• Material provided:
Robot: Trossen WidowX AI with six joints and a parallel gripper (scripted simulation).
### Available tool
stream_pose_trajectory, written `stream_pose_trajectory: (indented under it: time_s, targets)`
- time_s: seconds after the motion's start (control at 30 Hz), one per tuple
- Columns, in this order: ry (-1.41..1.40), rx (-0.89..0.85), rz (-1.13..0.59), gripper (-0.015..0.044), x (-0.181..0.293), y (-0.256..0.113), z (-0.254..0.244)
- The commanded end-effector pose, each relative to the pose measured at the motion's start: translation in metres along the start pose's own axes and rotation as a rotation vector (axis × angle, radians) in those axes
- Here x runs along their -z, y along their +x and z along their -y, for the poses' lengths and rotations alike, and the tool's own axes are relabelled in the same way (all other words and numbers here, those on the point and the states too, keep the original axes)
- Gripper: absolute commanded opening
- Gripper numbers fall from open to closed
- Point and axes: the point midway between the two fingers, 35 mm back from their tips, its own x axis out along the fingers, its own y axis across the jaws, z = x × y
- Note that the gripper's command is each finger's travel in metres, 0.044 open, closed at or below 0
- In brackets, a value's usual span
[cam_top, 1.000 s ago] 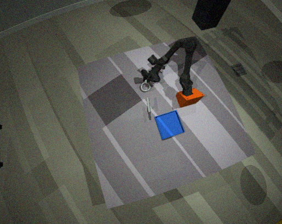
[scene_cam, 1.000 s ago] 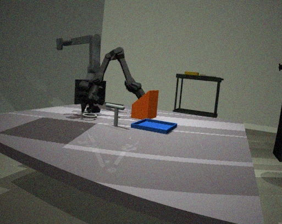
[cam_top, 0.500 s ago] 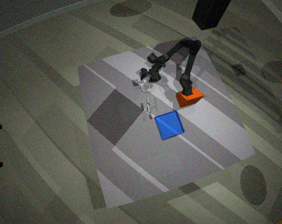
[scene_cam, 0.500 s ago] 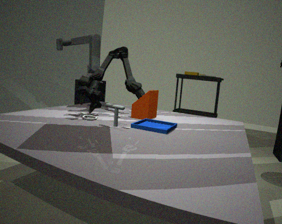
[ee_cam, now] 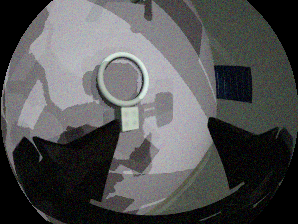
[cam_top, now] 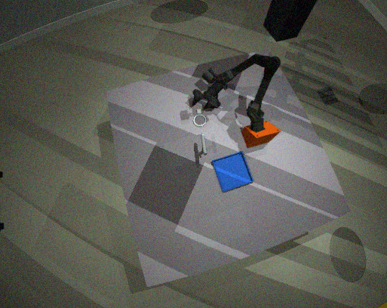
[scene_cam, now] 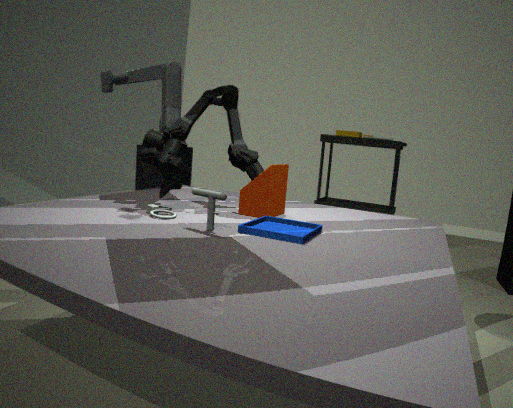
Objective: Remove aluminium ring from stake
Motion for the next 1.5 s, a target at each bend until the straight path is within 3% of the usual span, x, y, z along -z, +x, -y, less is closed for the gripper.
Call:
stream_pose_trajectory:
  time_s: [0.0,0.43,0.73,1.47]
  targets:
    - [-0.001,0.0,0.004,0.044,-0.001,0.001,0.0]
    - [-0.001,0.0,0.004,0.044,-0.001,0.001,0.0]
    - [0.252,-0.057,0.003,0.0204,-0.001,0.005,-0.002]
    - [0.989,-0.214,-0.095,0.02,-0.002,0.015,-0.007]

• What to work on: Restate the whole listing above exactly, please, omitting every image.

• Solution for this exercise:
Robot: Trossen WidowX AI with six joints and a parallel gripper (scripted simulation).
### Available tool
stream_pose_trajectory, written `stream_pose_trajectory: (indented under it: time_s, targets)`
- time_s: seconds after the motion's start (control at 30 Hz), one per tuple
- Columns, in this order: ry (-1.41..1.40), rx (-0.89..0.85), rz (-1.13..0.59), gripper (-0.015..0.044), x (-0.181..0.293), y (-0.256..0.113), z (-0.254..0.244)
- The commanded end-effector pose, each relative to the pose measured at the motion's start: translation in metres along the start pose's own axes and rotation as a rotation vector (axis × angle, radians) in those axes
- Here x runs along their -z, y along their +x and z along their -y, for the poses' lengths and rotations alike, and the tool's own axes are relabelled in the same way (all other words and numbers here, those on the point and the states too, keep the original axes)
- Gripper: absolute commanded opening
- Gripper numbers fall from open to closed
- Point and axes: the point midway between the two fingers, 35 mm back from their tips, its own x axis out along the fingers, its own y axis across the jaws, z = x × y
- Note that the gripper's command is each finger's travel in metres, 0.044 open, closed at or below 0
- In brackets, a value's usual span
[cam_top, 1.000 s ago] 
[scene_cam, 1.000 s ago] 
[cam_top, 0.500 s ago] 
[scene_cam, 0.500 s ago] 
[ee_cam, now] 
[cam_top, now] 
[scene_cam, now] 
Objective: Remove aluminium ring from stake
Motion for the next 1.5 s, a target at each bend until the straight path is within 3% of the usual span, x, y, z along -z, +x, -y, less is closed for the gripper.
Call:
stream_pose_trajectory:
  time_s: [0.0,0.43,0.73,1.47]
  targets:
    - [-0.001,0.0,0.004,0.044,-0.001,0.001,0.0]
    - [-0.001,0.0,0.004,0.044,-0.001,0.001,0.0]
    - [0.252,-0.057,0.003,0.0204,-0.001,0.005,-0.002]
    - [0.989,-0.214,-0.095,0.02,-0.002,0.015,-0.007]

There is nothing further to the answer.